Lobby of the NCUA.
During Thursday's NCUA Board meeting, members unanimously approved a final rule for service facilities to include shared branches, shared ATMs or shared electronic facilities for multiple common-bond federal credit unions.
In the months following the introduction of the proposed rule, during the Dec. 2020 Board meeting, a majority of credit union leaders voiced opposition to expand the definition of a service facility to include ATMs and mobile banking platforms in underserved areas, according to NCUA Senior Staff Attorney, Elizabeth Wirick. The Board modified the final rule after reviewing those submitted comments.
Wirick said the final rule "continues to mandate that a service facility in an underserved area must offer all three services that the Board requires: accepting shares for deposits, taking loan applications, and disbursing loan proceeds."
ATMs do not meet those requirements, but virtual teller machines could.
NCUA Board Chairman Todd Harper said, "While I opposed the proposed rule issued last December, I will join my fellow Board members in support of this final rule because we have corrected the deficiencies contained in the original plan and because the rulemaking has the potential to expand access to safe, fair, and affordable financial services to individuals, including those who live in underserved communities."
NAFCU's Vice President of Regulatory Affairs, Ann Kossachev said this final rule ignores the help needed by the underserved and unbanked. "NAFCU is disappointed in the NCUA's decision to exclude ATMs under the definition of a service facility in its rule. This final rule falls short in helping credit unions, especially smaller institutions, to provide products and services to their communities, including disadvantaged populations that are often left behind by big banks.
"We also believe that it is critical for online and mobile banking platforms to be recognized as service facilities as technologies continue to evolve and consumer needs and demands change. A legislative change may be necessary to achieve this, and we look forward to working with Congress to help credit unions better serve their communities and stay competitive," said Kossachev.

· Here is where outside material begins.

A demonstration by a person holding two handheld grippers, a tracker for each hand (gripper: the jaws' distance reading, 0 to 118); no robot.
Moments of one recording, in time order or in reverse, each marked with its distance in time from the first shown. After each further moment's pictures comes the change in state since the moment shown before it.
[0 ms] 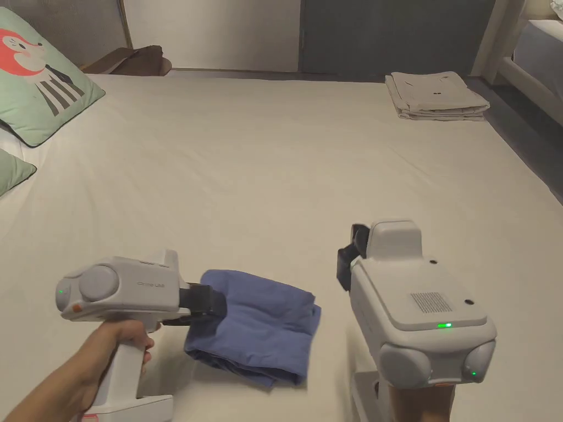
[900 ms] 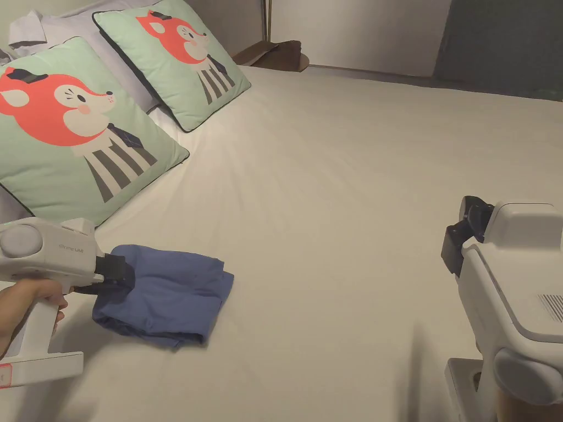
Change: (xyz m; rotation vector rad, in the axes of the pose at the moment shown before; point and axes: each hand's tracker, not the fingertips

The final rule will go into effect 30 days after publication in the Federal Register.
Share Insurance Fund Quarterly Update
Board members received an update on the health of the Share Insurance Fund as of the end of the 2021 third quarter. According to the NCUA's financial office, the SIF had $20.9 billion in total assets at the end of September and had a reported total income of $59.8 million.

"While the Share Insurance Fund is showing solid performance and the equity ratio is projected to rise to 1.28% at the end of the year, the NCUA must continue to monitor credit union performance and economic developments," said Harper. "Additionally, the stresses on the equity ratio from continued share growth, the low interest-rate environment, at least historically, and insurance losses remain. The agency will need to continue to analyze the Fund's risk exposure."
2022-2026 Strategic Plan
NCUA Board members voted 3-0 to approve its five-year strategic plan for comment of the agency's goals and objectives.
According to the plan, the NCUA has three strategic goals:
- Ensure a safe, sound, and viable system of cooperative credit that protects consumers.
- Improve the financial well-being of individuals and communities through access to affordable and equitable financial products and services.
- Maximize organizational performance to enable mission success.
Harper commented, "For any organization, strategic planning is an essential process for outlining where the organization is going, how it will get there, and what investments are needed to achieve organizational goals.
"We must continue efforts to expand access to safe, fair, and affordable financial services, provide financial education, and close the racial wealth gap. We must also address demographic and economic trends. And, we must continue to address the economic fallout of the COVID-19 pandemic, which will likely have lasting effects for some time to come. The proposed strategic plan considers each of these matters and the potential risks they pose to our programs and the broader credit union system," he said.
Comments on the draft Strategic Plan are due 60 days after publication in the Federal Register.